■ **Your assignment**
With "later" as the search word, show every line of the material that has it.

■ **Records to process**
Content starts
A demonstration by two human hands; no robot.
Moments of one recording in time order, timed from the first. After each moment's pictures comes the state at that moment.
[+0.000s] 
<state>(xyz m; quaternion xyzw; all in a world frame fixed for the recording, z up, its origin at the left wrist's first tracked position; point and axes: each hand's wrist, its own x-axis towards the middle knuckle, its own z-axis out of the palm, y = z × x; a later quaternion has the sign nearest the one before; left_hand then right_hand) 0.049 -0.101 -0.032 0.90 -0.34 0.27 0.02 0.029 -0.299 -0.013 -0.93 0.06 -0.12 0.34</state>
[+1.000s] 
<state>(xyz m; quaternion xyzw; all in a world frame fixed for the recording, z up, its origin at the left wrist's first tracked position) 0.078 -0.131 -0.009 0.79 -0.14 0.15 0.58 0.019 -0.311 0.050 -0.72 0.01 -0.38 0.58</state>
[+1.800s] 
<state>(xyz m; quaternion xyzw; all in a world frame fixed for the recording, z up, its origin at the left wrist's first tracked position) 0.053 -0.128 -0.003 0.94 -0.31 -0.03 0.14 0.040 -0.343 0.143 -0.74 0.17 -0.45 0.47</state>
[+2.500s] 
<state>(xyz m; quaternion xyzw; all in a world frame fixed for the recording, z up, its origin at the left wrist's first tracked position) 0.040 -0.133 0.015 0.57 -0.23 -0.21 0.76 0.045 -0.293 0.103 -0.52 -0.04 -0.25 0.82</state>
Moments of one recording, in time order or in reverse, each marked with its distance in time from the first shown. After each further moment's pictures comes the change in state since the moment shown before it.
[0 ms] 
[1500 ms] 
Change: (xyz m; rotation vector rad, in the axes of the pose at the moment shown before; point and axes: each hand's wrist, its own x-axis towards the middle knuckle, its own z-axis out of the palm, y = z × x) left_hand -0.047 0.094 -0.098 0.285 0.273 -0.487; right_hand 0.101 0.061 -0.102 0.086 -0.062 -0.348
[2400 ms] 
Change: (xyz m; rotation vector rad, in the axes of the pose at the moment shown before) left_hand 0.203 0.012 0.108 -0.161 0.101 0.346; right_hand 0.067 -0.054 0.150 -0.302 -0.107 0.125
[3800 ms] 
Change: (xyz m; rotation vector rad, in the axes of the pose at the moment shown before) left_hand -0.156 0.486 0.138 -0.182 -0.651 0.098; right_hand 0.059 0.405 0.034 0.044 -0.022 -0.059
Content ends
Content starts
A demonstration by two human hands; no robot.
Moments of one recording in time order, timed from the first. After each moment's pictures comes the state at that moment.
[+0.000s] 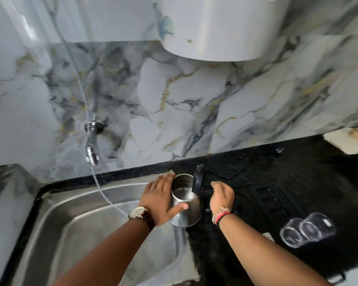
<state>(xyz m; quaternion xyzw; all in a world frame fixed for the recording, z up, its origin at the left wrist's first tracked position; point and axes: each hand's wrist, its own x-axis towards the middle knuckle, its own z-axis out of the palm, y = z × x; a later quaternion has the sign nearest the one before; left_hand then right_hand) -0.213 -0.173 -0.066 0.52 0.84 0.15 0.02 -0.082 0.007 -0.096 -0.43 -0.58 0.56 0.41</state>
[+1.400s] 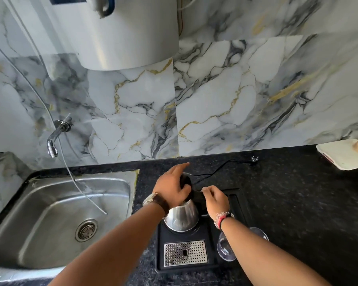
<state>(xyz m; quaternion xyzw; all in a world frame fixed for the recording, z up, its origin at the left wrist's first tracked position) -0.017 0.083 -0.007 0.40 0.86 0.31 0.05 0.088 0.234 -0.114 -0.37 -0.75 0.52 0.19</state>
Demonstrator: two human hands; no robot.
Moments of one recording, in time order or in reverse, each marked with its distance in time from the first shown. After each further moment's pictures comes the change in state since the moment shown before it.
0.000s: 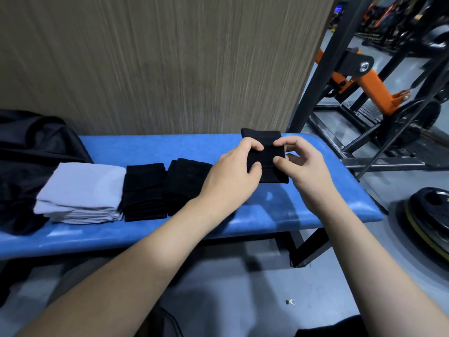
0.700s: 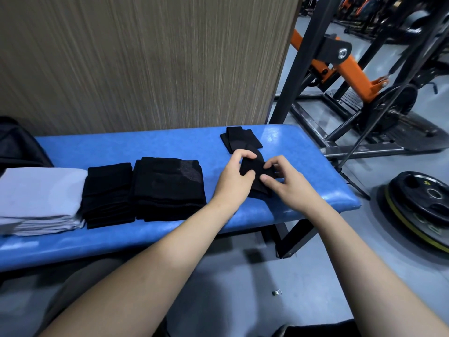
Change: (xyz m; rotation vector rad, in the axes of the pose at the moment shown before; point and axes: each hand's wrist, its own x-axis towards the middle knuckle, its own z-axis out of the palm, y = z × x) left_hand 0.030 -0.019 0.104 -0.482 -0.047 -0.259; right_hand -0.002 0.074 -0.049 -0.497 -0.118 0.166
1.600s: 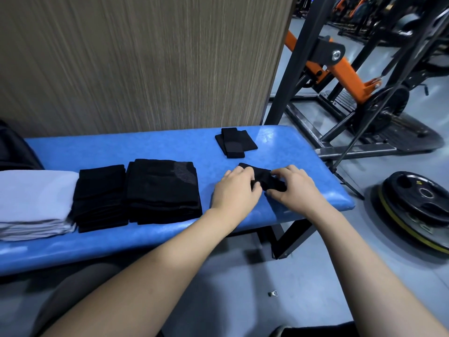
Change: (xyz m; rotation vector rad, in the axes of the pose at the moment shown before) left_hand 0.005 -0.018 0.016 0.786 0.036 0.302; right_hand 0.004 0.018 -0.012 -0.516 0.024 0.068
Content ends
■ **Response to the task**
<state>(xyz m; quaternion xyzw; all in a world frame fixed for the recording, z up, its origin at the left wrist's first tracked position; point and axes: each hand's wrist, its own x-axis towards the middle knuckle, its own z-axis out of the palm, y = z × x; a later quaternion has the sign nearest the one before; left_hand then right_hand) 0.049 -0.101 -0.032 0.90 -0.34 0.27 0.02 0.029 -0.299 -0.013 -0.93 0.06 -0.12 0.34</state>
<state>(xyz m; quaternion xyzw; all in a world frame fixed for the recording, z up, its origin at the left wrist's first tracked position; point and axes: each hand's wrist, its own x-axis towards the middle knuckle, its own z-axis out of the palm, y = z × x; a later quaternion has the sign nearest the one before; left_hand then right_hand) -0.213 -0.173 -0.066 0.52 0.84 0.15 0.02 -0.082 0.007 -0.096 -0.43 -0.58 0.56 0.41</state>

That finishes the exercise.